In this week’s look at Asia, we hear about a film which had its release delayed in India for six months by the censorship board. It’s called Lipstick Under My Burkha and it screened in Paris this month at the South Asian Film Festival. Rosslyn Hyams has been talking to the film's director.

Lipstick Under My Burkha is a feminist film of the most watchable kind.
Director Alankrita Shrivastava says "the title is a metaphor for women's hidden desires, hidden dreams".

Her Hindi-language film shot in Bhopal opened the fifth South Asian Film Festival in Paris in October.

It had previously been shown in France at the Créteil Womens' Film Festival.
She struggled for more than six months before getting approval for release in India after a screening at the Bombay Festival in November 2016.

"They said it was too much from the female perspective," she explains. "It may have threatened the patriarchal norm. But India is still a functioning democracy. So we were able to have the ban lifted."

Related issues were raised by one or two people in a question and answer session after the film, with one person asking why there were no positive male roles in the film, for example.

In fact, none of the characters are black-and-white in Lipstick Under My Burkha, and that's just what sets it apart.

It stars four women.

Rathna Pathak as the yearning widow, Usha, stands up for all the residents of the  community where she lives but incurs their wrath when she hurts the pride of a local stud.

Konkona Sen Sharma, a mother of three subjected to marital rape by her cheating husband, cheats on him by hiding her fabulous career as a sales rep.

Ahana Kumra plays Leela, a female college student whose traditional Muslim father has nonetheless saved to enable her to go to a college where she mixes freely with young men.

Plabita Borthakur is a sex-hungry beautician infatuated with a wedding photographer with an appetite to match hers but whose mother has her own reasons for wanting to arrange a marriage with a romantic man who naively believes his wife would be happier at home.

Set in Bhopal

The film is set in Bhopal.

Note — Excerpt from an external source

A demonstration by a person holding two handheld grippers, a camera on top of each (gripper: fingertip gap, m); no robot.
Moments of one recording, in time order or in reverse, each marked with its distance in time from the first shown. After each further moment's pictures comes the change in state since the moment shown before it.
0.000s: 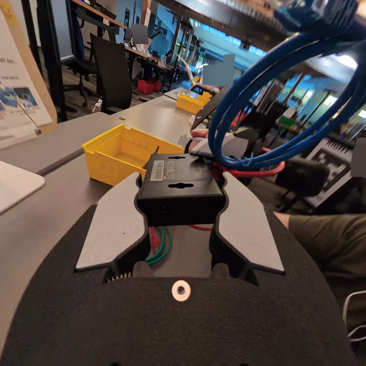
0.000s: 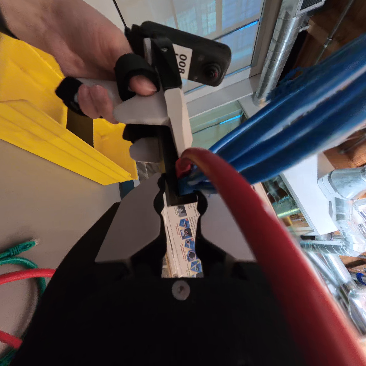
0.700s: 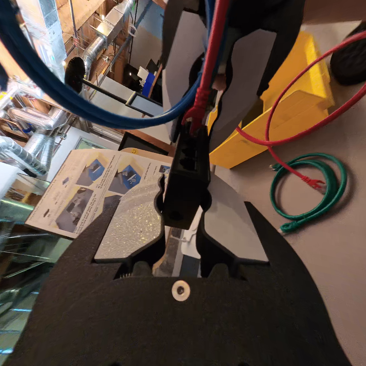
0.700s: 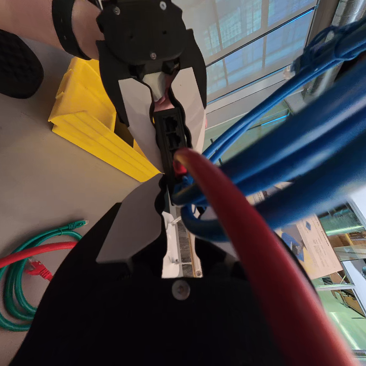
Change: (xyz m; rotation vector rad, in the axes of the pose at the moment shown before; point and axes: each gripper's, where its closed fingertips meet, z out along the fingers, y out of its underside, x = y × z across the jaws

The character Usha was made a widow by the Union Carbide chemical plant disaster of 1984.

However, Shrivastava set the film in Bhopal because of its social make-up, "I wanted many elements of Bhopal, like the old city being a separate geographical area and a new city coming up. I wanted an old city where Hindus and Muslims still live in close proximity."

The South Asian Film Festival in Paris or FFAST as it's known for short, has been going for five years. The independent films it shows from Afghanistan, Bangladesh, India, Nepal, Pakistan and Sri Lanka tend, in general, to push the boundaries of accepted norms one way or another.

Floriane Zaslavsky, one of the three FFAST programmers notes that four out of the six films in competition, including Hindi film Hotel Salvation which was first seen in France at the Festival of Asian Cinema (Fica) in Vesoul in February 2017 and Sri Lankan Tamil film Demons in Paradise, which screened out of competition at Cannes in May, are films that had trouble  obtaining authorisation for public viewing.

As the FFAST festival's focus on Tamil films from south-east India and Sri Lanka show, independent cinema from the region is inescapably political.

FFAST is on until Tuesday 10 October at the Cinéma Etoile, Porte des Lilas, Paris.